Task to complete: Take each line in the entries below that holds "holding" and show it.

Excerpts from a dataset:
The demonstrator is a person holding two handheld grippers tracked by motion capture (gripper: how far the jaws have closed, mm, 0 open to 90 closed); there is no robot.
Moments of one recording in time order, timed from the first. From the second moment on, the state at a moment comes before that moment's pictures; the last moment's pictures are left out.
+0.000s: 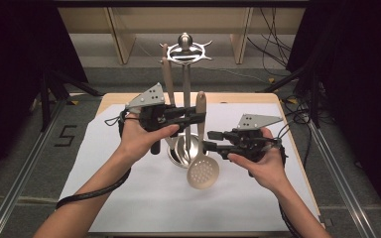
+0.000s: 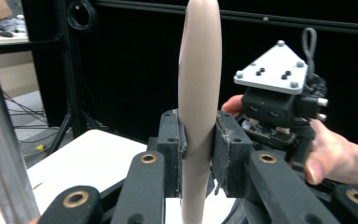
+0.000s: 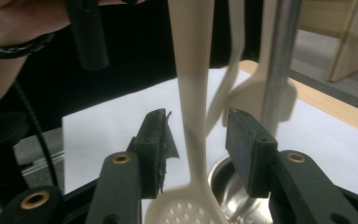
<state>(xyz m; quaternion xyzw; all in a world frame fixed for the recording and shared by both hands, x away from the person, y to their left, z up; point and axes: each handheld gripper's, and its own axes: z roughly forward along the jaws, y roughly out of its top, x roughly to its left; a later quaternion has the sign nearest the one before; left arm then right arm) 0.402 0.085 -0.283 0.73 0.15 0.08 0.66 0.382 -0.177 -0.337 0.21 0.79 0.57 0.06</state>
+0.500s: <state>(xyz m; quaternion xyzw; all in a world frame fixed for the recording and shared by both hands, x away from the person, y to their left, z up) 0.402 0.086 -0.284 0.73 0.12 0.02 0.67 0.387 -0.166 -0.334 0.16 0.80 0.57 0.03</state>
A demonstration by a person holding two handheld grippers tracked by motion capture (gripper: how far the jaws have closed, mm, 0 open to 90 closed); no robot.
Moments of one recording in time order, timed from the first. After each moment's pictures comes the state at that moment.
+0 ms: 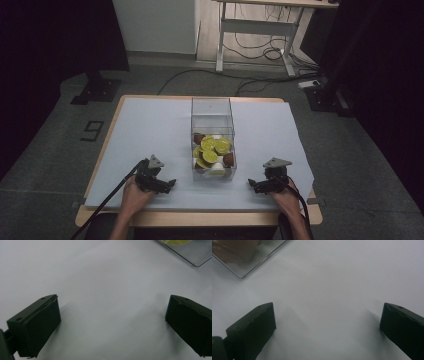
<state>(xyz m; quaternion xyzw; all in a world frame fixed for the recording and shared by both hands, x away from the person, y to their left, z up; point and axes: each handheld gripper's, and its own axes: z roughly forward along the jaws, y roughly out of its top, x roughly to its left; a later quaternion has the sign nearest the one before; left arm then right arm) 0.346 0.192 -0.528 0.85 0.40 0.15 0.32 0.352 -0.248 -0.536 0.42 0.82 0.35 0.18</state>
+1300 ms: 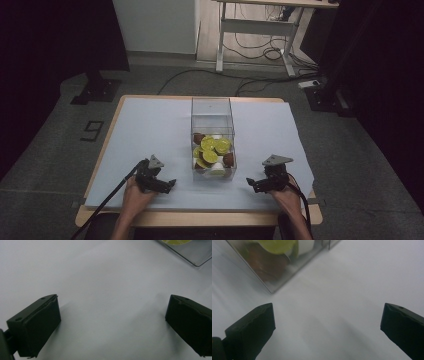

Your response:
The demonstrator is a person holding two handheld grippers tracked by motion capture (gripper: how far the jaws have closed, mm, 0 open to 90 closed); there is no robot.
A demonstration by a person holding two handheld grippers tracked by motion capture (gripper: how far the jaws have closed, mm, 0 open to 90 closed); no robot.

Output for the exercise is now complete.